Biden nominates former TVA chair to return to federal utility board

Staff file photo / Joe Ritch is shown in 2013 as the TVA board of directors holds a public meeting at TVA's Chattanooga Office Complex.
Staff file photo / Joe Ritch is shown in 2013 as the TVA board of directors holds a public meeting at TVA's Chattanooga Office Complex.

Former Tennessee Valley Authority Chairman Joe H. Ritch could soon be returning to the TVA board a decade after he was first named to help oversee the federal utility.

President Joe Biden on Wednesday nominated the Huntsville, Alabama, attorney to serve as a TVA director again. Ritch was first appointed to the nine-member TVA board in 2012 by then-President Barack Obama and was elected in 2014 as the first TVA chairman from Alabama.

Ritch was renominated for another term on the TVA board by Obama in 2016. Despite support for the direction of TVA by both of Tennessee's Republican senators at the time, Lamar Alexander and Bob Corker, the GOP-controlled Senate did not confirm Ritch and two other Obama appointees before President Trump took office in 2017.

In their final act on the TVA board in late 2016, Ritch and other outgoing TVA directors voted along with other board members to add another $200,000 in compensation for TVA CEO Bill Johnson and added possibly millions of dollars more in retirement benefits for Johnson, who was already the nation's highest paid federal employee. Ritch and other TVA directors said TVA needed to be competitive in pay with other investor-owned utilities, including Pacific Gas & Electric in California, which ultimately hired Johnson and paid him more money even while the California utility was operating under bankruptcy protection.

As president, Trump blasted the pay for TVA executives, calling the compensation packages for Johnson and current CEO Jeff Lyash "ridiculous."

Two of the TVA chairmen who succeeded Ritch, James "Skip" Thompson, of Alabama, and Richard Howorth, of Mississippi, were fired by Trump in 2020 for their support of outsourcing some IT jobs and for voting to raise executive pay at TVA. Trump had urged the TVA board to cut Lyash's $8.1 million compensation package "by a lot."

If he is confirmed by the U.S. Senate, Ritch's return to the TVA board would provide some continuity as a majority of the board changes by early next year.

Biden is still seeking confirmation for three TVA directors he proposed 16 months ago. In response to Republican appeals for more representatives from Kentucky and Mississippi, Biden last month nominated a county judge executive in Kentucky, Adam "Wade" White, and a former mayor in Mississippi, William Renick Sr., for the TVA board. Those nominees are backed by Republican Senate Leader Mitch McConnell of Kentucky and Mississippi Republican Sens. Roger Wicker and Cindy Hyde-Smith, who urged Biden to put representatives from their states on the TVA board before the U.S. Senate confirms more nominees from Tennessee.
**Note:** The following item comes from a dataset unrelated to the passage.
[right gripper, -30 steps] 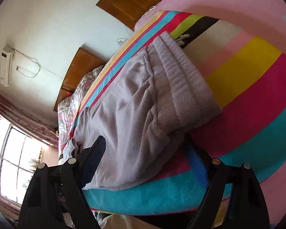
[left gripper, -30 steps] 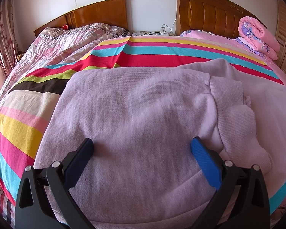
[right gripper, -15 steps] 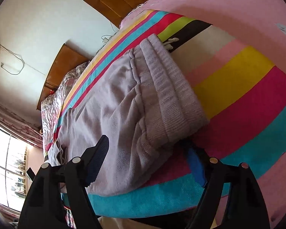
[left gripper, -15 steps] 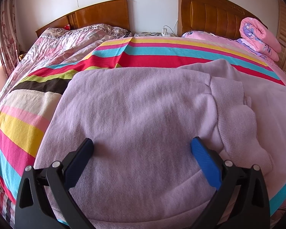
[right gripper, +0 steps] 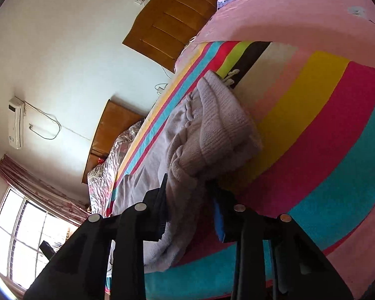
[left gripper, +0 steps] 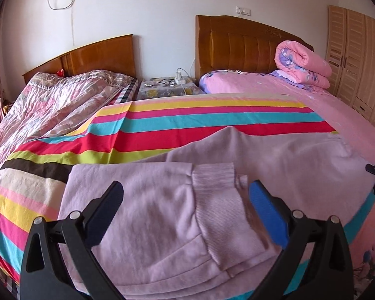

The governing board for TVA is currently comprised of individuals from Tennessee and Georgia after the five-year terms of former TVA board members in Kentucky, Mississippi and Alabama expired. Only five of the nine seats on the TVA governing board are filled, all of them appointees by Trump. Three of the current board members are scheduled to leave TVA by the end of the year, leaving the authority with just two board members and no quorum unless the Senate acts to confirm at least some of Biden's nominees this year.

The TVA Act was revamped in 2005 to replace the former three-member, full-time management board with a nine-member, part-time policy-setting board. The board members are nominated by the president and confirmed by the U.S. Senate.

Previously, both Marilyn Brown and Bill Sansom served on the TVA board on two separate occasions, as Biden is proposing that Ritch do for the incoming TVA board.

Although there are no geographic representation requirements for the board members, historically, the board has had members from various states across the Tennessee Valley.

Ritch practices law with the firm of Dentons Sirote PC, with a focus on government contracts, corporate and tax law. He has served as a trustee emeritus of the University of Alabama System and as chairman of the Redstone Regional Alliance, which is a coalition of communities in north Alabama and south-central Tennessee that support the growth of military facilities in that area.

Ritch received the Redstone's Good Neighbor Award, as well as the Huntsville-Madison County Chamber of Commerce Distinguished Service Award. He has served on various corporate boards, mostly related to technology, aerospace and defense, as well as many nonprofit boards. including Alabama School for Cyber Technology and Engineering Foundation. He was inducted into the Alabama Business Hall of Fame in 2021.